Tuesday, 1 July 2014

Anniversaries

where the adventure began - July 1, 1984
Ter and I moved into our current abode on August 1, so our residential fiscal year ends on July 31. That means our final rent cheque for the 13/14 cycle will be cashed after today’s stat holiday. I wouldn’t mention it except it so happens that our very first mutual rent cheque was cashed on the same day thirty years ago.

Thirty years.

Yep, Ter and I became roommates on July 1, 1984. Who could have predicted that we’d still be together three decades after we signed the lease on suite 408 at the Landmark building in Sidney-by-the-Sea?

Not us. The plan—in my mind, anyway—had been to share expenses until one of us (probably Ter, who was blonde and beautiful and so freaking pulled together) found Mr. Right. The universe obviously had other ideas, since that paragon of priesthood perfection never materialized, and after all this time, I can honestly say, THANK YOU, UNIVERSE!!!

I should also thank my father, because it was his idea. Faced with the terror of acquiring another twentysomething daughter when the one he had was showing no sign of leaving the nest, he quietly suggested to me that, “Perhaps you two should think of getting an apartment together.”

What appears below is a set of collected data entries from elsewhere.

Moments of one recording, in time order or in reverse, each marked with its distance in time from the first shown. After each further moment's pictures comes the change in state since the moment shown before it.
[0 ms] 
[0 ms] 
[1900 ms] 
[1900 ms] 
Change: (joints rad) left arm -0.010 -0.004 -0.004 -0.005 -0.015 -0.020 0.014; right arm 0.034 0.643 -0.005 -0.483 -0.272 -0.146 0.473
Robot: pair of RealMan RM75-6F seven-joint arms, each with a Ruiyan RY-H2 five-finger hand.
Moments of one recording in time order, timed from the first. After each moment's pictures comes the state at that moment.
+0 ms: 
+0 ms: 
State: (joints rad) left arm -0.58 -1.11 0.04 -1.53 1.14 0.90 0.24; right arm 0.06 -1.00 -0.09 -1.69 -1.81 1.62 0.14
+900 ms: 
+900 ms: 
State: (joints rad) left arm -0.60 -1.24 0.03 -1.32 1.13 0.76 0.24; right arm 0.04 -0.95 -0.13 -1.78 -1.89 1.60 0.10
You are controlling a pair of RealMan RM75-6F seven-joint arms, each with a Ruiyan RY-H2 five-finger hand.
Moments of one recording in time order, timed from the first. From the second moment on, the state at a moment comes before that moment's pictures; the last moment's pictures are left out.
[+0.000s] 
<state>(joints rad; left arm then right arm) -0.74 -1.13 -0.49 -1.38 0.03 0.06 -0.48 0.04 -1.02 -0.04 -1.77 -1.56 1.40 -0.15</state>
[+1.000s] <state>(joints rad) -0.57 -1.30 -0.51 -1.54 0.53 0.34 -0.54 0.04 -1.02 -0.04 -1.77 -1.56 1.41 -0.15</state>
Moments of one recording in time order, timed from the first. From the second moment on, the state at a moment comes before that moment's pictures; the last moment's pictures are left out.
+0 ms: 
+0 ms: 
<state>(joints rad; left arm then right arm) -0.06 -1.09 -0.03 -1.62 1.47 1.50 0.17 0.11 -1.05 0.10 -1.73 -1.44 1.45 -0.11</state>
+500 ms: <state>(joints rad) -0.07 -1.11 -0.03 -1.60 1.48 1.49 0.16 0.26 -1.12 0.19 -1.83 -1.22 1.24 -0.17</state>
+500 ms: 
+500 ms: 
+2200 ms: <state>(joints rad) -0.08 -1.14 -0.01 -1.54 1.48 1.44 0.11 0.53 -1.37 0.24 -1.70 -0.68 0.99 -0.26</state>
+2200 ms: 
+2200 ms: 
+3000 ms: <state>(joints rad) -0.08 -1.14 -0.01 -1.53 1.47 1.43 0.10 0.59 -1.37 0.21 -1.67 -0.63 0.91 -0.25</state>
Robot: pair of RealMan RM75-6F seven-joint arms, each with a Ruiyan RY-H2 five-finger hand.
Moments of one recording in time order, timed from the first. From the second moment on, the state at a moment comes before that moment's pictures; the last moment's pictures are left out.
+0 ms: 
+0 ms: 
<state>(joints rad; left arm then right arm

Well, duh. Therein lies the danger of parents making their home too comfortable for the children—I was twenty-two, had a fulltime government job, and no inclination at all to get my own place. Ter had come back from Edmonton and was living with her folks in their ground floor apartment. She, by comparison, had been on her own since she was seventeen, so when I told her what Dad had said, she was all for it. Thus began “The Ongoing Adventures of Ru and Ter”.

Her childhood experience was in direct contrast to mine, so we each brought unique neuroses and phobias to the party. As we have grown together into adulthood, we’ve sorted through our mutual crap and found our singular magic. We have helped each other to become who we truly are. We’re not done yet, either. There is so much more growing and nurturing and sharing to accomplish, feats that couldn’t be achieved by either of us in company with anyone else. And when we operate as a team? Don’t ask questions, just get out of our way.

A popular (and horribly romantic) misconception is that a girl will marry her soul mate. This is not always so. In fact, it may be less frequently so. Soul mates come in many forms. We travel through time together and take on different roles in each phase of our progress. Whatever she has been and whatever she will be, this time out, Ter is my sistah. My teacher. My yardstick. My cool inspector. My house elf. My guru. My heavy-lifter. My bodyguard. My reality check. She says I never drive her crazy, so I’m unsure how she perceives the condition, but when we argue, we argue from ego, never from spirit. The square root of our relationship is love. Pure, positive, unconditional love.

Could either of us have survived the past thirty years with Mr. Right? Or anyone else, for that matter?

Maybe. But it wouldn’t have been nearly as much fun.